▸ **Collected data**
################
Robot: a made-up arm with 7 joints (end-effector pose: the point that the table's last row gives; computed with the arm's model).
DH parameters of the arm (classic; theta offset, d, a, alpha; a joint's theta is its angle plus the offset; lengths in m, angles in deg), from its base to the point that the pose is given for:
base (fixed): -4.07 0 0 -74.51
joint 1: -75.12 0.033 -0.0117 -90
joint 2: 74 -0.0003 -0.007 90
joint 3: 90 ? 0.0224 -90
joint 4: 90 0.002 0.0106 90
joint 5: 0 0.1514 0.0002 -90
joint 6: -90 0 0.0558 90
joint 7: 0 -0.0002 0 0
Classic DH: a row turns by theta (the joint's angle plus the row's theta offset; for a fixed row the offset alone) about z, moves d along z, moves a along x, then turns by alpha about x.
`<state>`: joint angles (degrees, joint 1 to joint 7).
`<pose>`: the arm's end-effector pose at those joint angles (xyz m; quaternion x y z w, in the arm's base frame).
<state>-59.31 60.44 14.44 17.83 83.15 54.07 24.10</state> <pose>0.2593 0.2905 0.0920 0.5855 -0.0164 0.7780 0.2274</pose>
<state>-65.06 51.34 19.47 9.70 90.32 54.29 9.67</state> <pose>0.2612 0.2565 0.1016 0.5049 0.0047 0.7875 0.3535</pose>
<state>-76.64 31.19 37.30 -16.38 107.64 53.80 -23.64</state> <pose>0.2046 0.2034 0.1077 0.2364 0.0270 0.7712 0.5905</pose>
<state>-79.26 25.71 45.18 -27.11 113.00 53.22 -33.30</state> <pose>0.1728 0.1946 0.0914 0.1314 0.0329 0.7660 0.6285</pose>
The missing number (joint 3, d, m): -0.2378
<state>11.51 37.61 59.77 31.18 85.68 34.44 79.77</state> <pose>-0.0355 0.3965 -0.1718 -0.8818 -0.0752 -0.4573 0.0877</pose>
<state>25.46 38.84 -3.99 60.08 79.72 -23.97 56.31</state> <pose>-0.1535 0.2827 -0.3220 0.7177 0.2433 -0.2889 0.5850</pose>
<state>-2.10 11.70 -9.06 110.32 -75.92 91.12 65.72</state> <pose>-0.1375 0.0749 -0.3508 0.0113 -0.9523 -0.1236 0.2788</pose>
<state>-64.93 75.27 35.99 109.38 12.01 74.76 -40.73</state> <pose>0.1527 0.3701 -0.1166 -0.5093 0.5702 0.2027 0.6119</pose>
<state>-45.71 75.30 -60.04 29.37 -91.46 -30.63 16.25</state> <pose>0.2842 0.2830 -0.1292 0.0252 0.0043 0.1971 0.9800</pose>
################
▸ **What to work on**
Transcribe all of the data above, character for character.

▸ **Task solution**
Robot: a made-up arm with 7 joints (end-effector pose: the point that the table's last row gives; computed with the arm's model).
DH parameters of the arm (classic; theta offset, d, a, alpha; a joint's theta is its angle plus the offset; lengths in m, angles in deg), from its base to the point that the pose is given for:
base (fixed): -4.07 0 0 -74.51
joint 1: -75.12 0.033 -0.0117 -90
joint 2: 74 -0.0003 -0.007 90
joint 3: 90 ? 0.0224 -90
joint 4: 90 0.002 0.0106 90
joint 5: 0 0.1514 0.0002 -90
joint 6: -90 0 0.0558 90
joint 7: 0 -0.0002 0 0
Classic DH: a row turns by theta (the joint's angle plus the row's theta offset; for a fixed row the offset alone) about z, moves d along z, moves a along x, then turns by alpha about x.
`<state>`: joint angles (degrees, joint 1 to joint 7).
`<pose>`: the arm's end-effector pose at those joint angles (xyz m; quaternion x y z w, in the arm's base frame).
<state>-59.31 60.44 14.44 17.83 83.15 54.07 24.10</state> <pose>0.2593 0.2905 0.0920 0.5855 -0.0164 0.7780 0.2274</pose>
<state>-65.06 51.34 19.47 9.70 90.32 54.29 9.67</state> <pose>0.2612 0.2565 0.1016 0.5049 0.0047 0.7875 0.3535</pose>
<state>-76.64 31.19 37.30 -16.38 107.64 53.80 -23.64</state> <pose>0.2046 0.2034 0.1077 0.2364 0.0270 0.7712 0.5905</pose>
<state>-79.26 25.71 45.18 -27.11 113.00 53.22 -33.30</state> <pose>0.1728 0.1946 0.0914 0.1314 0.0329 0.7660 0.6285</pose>
The missing number (joint 3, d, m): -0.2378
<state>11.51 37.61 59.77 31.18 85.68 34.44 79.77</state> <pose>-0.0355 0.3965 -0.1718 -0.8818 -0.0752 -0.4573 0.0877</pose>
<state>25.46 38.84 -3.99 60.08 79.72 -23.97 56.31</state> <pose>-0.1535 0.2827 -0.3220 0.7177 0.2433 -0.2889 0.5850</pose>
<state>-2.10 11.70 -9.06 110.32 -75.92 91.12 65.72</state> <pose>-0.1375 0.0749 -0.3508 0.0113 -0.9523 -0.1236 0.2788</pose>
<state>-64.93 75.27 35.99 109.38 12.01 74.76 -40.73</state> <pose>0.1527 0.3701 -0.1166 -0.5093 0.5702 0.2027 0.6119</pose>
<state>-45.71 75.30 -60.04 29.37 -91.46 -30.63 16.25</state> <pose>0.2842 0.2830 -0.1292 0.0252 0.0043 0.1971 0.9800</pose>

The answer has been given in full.